▸ **The problem**
Quote the records below in full, exactly as given, with the images taken out.

Records from a dataset:
_ _ _ _

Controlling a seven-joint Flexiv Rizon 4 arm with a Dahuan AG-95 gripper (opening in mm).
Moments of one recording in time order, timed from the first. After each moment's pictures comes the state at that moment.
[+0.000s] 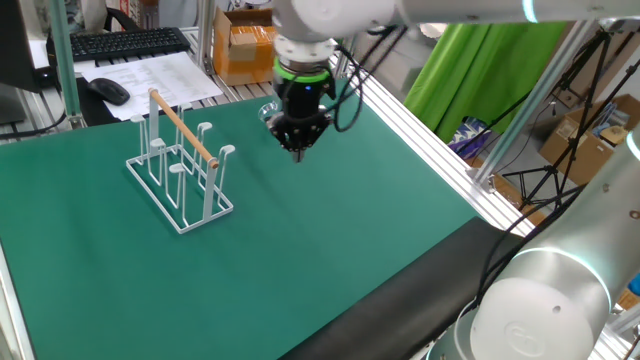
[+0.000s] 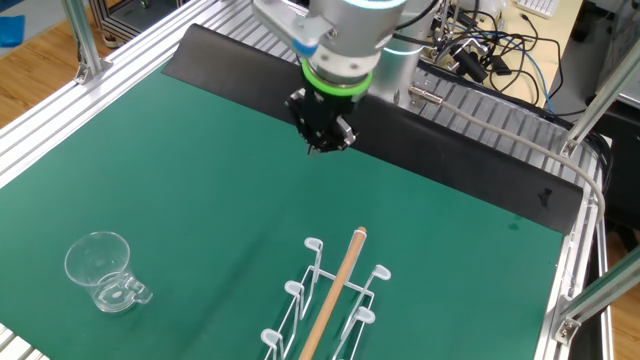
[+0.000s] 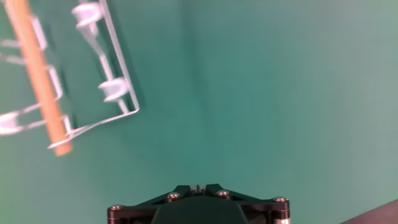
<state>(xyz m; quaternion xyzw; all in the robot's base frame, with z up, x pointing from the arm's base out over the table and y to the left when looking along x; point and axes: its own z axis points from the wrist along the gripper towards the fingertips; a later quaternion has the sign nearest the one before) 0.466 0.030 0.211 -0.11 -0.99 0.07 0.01</state>
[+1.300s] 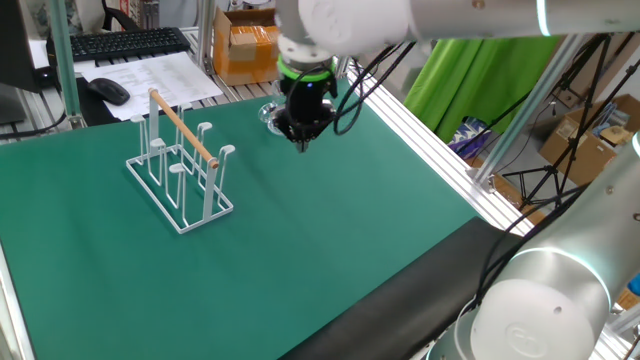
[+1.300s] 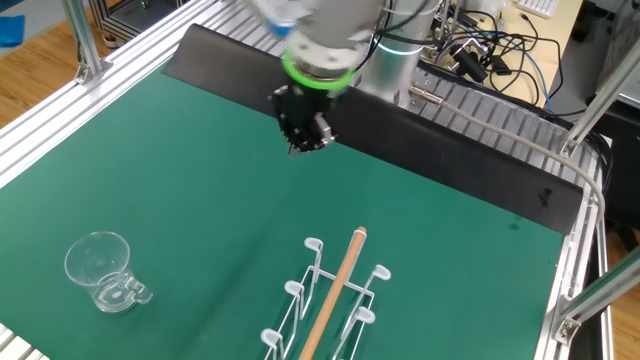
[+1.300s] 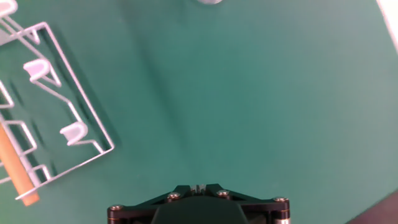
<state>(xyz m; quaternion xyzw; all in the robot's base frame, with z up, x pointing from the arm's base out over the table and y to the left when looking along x) 0.485 0.005 0.210 -0.15 -0.99 0.03 0.02</state>
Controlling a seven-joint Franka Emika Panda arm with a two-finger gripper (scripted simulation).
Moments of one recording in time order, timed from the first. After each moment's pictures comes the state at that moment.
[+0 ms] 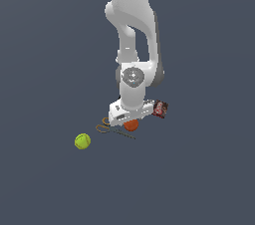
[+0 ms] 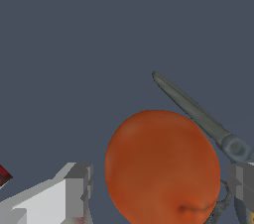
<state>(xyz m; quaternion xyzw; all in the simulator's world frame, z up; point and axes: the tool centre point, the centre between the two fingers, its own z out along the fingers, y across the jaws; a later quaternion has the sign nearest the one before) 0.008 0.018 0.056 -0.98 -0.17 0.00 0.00</state>
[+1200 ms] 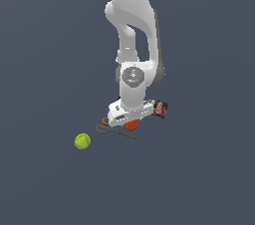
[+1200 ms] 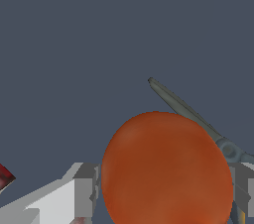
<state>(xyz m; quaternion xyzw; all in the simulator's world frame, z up) 0.014 0.017 0.062 -0.98 -0.17 0.00 0.00</state>
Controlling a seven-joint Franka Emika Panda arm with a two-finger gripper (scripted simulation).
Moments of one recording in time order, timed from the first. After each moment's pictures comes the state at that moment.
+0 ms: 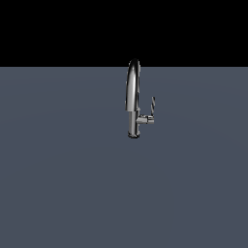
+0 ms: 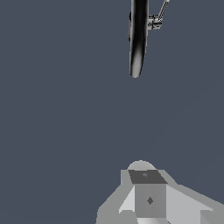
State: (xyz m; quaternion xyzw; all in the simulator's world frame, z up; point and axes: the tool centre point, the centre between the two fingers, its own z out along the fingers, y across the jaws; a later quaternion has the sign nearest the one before) arm -0.194 0.002 0.456 -0.99 0.07 0.09 0.08
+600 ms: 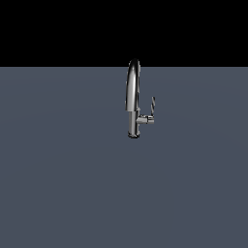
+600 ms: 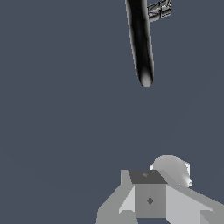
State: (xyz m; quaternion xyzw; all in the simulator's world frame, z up) arm -0.123 -0.008 0.441 -0.96 0.16 0.17 0.17
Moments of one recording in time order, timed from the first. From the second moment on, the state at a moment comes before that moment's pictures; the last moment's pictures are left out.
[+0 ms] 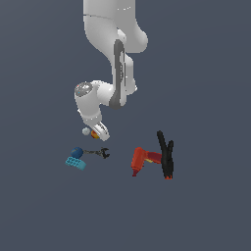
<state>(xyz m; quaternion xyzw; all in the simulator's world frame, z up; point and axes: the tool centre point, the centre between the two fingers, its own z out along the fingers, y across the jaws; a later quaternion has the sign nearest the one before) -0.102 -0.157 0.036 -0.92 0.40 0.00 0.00</state>
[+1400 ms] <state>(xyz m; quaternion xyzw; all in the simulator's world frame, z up) -0.054 -0.089 0.132 -0.92 0.40 0.00 0.00</state>
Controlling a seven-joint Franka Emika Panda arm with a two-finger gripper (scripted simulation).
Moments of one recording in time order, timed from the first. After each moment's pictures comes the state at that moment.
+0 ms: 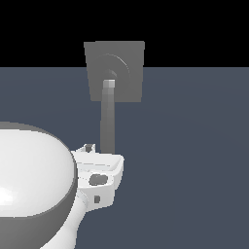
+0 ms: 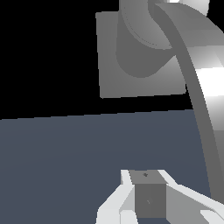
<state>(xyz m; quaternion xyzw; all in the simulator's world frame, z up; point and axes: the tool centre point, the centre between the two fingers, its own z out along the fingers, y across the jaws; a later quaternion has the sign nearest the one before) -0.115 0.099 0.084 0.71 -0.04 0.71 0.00</state>
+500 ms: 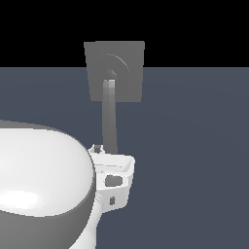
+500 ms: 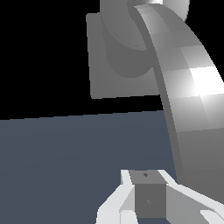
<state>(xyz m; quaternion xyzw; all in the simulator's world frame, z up) -0.118 0.074 0.084 0.71 -0.03 0.71 -0.01</state>
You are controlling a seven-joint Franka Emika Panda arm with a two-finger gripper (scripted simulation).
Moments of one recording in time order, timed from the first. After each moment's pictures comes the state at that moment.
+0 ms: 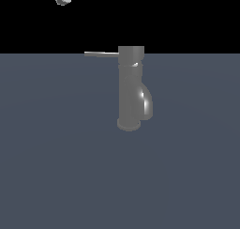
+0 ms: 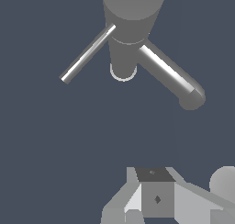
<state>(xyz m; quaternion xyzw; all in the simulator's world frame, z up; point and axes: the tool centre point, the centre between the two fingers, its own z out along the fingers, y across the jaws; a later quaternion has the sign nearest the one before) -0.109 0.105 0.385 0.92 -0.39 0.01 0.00</state>
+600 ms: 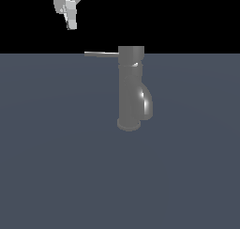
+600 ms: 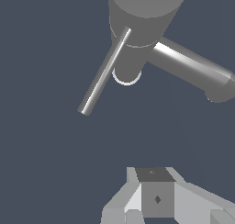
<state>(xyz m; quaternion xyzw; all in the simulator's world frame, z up) -0.050 0.117 0.351 0.87 -0.50 0.01 0.00</state>
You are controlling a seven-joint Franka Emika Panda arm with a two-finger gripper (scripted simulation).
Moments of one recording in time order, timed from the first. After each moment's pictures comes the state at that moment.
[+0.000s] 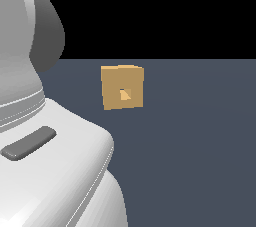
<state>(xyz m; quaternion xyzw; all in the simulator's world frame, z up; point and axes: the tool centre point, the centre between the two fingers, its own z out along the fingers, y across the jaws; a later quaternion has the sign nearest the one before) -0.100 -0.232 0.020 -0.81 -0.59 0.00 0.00</state>
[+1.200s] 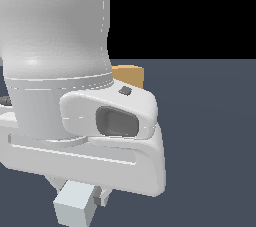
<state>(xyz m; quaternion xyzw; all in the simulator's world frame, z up) -0.060 -0.176 0.027 -0.77 -0.64 0.00 0.00</state>
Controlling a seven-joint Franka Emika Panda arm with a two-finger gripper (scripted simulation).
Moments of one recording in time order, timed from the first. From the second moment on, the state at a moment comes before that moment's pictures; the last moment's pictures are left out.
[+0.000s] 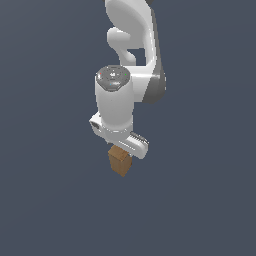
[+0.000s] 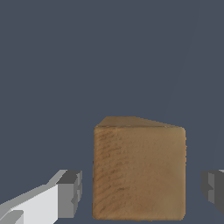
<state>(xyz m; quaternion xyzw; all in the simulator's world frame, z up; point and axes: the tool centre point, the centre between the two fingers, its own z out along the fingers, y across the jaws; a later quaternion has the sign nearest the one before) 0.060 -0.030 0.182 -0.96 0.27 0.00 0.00</state>
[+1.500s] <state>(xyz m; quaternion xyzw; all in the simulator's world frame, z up) 0.054 -0.031 0.144 -0.96 0.28 0.01 0.00</state>
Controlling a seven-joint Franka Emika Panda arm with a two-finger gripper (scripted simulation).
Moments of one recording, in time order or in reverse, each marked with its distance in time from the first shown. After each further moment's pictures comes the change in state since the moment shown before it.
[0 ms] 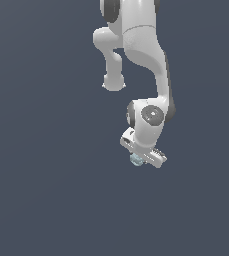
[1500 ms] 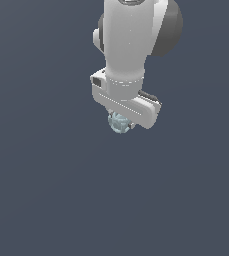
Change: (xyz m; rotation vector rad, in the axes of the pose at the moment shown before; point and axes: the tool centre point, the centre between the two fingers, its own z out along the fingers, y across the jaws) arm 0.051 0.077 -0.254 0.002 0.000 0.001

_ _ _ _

▸ **Output**
Controlling a seven-joint Flexiv Rizon 4 arm with a Dahuan AG-95 gripper (opening in mm).
Moments of one recording in time order, timed from the first. After each moment's pictures comes the state at that moment.
[+0.000s] 
[+0.000s] 
[+0.000s] 
<state>(xyz m; quaternion xyzw; all in the robot's base frame, with z up, x pointing from the arm's base out over the table and y to the left when looking along x; point and axes: its own z axis points from the wrist along the gripper towards the fingertips; a later quaternion has the sign nearest the one before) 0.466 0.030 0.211 -0.11 -0.99 0.07 0.01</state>
[+1.300s] 
[+1.300s] 
[+1.300s] 
<state>(xyz m; quaternion xyzw; all in the robot's base frame, with z up, x pointing from the arm's base out over the table and y to the left when looking along x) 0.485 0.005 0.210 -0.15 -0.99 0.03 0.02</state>
Controlling a seven-joint Franka Emika Panda arm with a two-finger gripper (scripted simulation).
Moments of one recording in time order, timed from the first. After each moment's pictures comes the state at that moment.
[+0 ms] 
[+0 ms] 
<state>(xyz m; quaternion xyzw; all in the simulator's world frame, z up; point and axes: the tool centre point, the centre between the two fingers, its own z out along the fingers, y across the jaws; a later quaternion has the sign nearest the one before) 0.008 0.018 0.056 -0.98 -0.17 0.00 0.00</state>
[+1200 ms] 
[+1200 ms] 
<state>(xyz m; quaternion xyzw; all in the simulator's world frame, z up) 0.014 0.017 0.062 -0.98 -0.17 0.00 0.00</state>
Controlling a seven-joint Franka Emika Panda arm with a two-finger gripper (scripted simulation).
Moments of one recording in time order, timed from the first. After each moment's pictures comes the state at that moment.
+0 ms: 
+0 ms: 
State: (xyz m; quaternion xyzw; all in the simulator's world frame, z up; point and axes: the tool centre point, the centre between the two fingers, its own z out along the fingers, y across the jaws; a later quaternion has the sign nearest the one before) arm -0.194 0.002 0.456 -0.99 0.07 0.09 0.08
+600 ms: 
+600 ms: 
State: (xyz m; quaternion xyzw; all in the simulator's world frame, z up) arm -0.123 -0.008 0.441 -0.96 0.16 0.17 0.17
Moments of one recording in time order, timed from the first. From the second moment on, the state at a moment comes before that moment's pictures; the last moment's pictures are left out.
[+0 ms] 
<state>(xyz m; quaternion xyzw; all in the simulator's world frame, z up; point and axes: the tool centre point, the centre between the two fingers, its own z out along the fingers, y across the jaws; a later quaternion has the sign nearest the one before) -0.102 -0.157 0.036 -0.92 0.40 0.00 0.00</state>
[+1400 ms] <state>(xyz m; quaternion xyzw; all in the simulator's world frame, z up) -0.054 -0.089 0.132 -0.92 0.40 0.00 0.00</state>
Controlling a seven-joint Franka Emika Panda arm with a two-finger gripper (scripted simulation).
Moments of one recording in time order, timed from the first. After each moment's pictures comes the state at that moment.
+0 ms: 
+0 ms: 
<state>(xyz m; quaternion xyzw; all in the simulator's world frame, z up; point and axes: the tool centre point, the centre between the two fingers, its own z out along the fingers, y across the jaws; a later quaternion has the sign nearest the one before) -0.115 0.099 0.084 0.71 -0.04 0.71 0.00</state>
+500 ms: 
+500 ms: 
<state>(xyz m; quaternion xyzw; all in the simulator's world frame, z up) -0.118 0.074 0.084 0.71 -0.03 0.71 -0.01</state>
You are controlling a seven-joint Franka Emika Panda arm with a two-finger gripper (scripted simulation).
Moments of one recording in time order, timed from the first. After each moment's pictures comes the state at that moment.
+0 ms: 
+0 ms: 
<state>(xyz m; quaternion xyzw; all in the simulator's world frame, z up; point and axes: the tool centre point, the centre between the two fingers, its own z out along the fingers, y across the jaws; a later quaternion has the sign nearest the one before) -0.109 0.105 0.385 0.92 -0.39 0.01 0.00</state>
+600 ms: 
+600 ms: 
<state>(xyz m; quaternion xyzw; all in the simulator's world frame, z up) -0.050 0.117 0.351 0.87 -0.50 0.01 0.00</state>
You are controlling a seven-joint Franka Emika Panda arm with a two-finger gripper (scripted simulation).
Moments of one recording in time order, timed from the first. After each moment's pictures comes the state at that moment.
[+0.000s] 
<state>(xyz m; quaternion xyzw; all in the simulator's world frame, z up; point and axes: the tool centre point, the centre between the two fingers, its own z out along the fingers, y across the jaws; a later quaternion has the sign nearest the one before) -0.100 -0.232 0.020 -0.81 -0.59 0.00 0.00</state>
[+1.200s] 
<state>(xyz m; quaternion xyzw; all in the simulator's world frame, z up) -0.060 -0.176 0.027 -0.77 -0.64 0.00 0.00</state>
Controlling a seven-joint Franka Emika Panda arm with a two-finger gripper (scripted simulation).
Moments of one recording in time order, timed from the first. From the second moment on, the state at a moment comes before that moment's pictures; the last moment's pictures are left out.
[+0.000s] 
[+0.000s] 
<state>(xyz m; quaternion xyzw; all in the simulator's world frame, z up; point and axes: the tool centre point, the centre between the two fingers, its own z out along the fingers, y across the jaws; a later quaternion has the sign nearest the one before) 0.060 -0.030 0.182 -0.96 0.27 0.00 0.00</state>
[+1.500s] <state>(xyz m; quaternion xyzw; all in the simulator's world frame, z up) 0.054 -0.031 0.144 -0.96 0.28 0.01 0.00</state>
Controlling a seven-joint Franka Emika Panda arm with a two-finger gripper (scripted simulation).
Moments of one recording, in time order or in reverse, each marked with its distance in time from the first shown. After each further moment's pictures comes the change in state since the moment shown before it.
[0 ms] 
[1500 ms] 
Change: (xyz m; rotation vector rad, in the axes of the pose at the moment shown before; point and axes: the tool centre point, the centre between the two fingers, its own z out along the fingers, y across the jaws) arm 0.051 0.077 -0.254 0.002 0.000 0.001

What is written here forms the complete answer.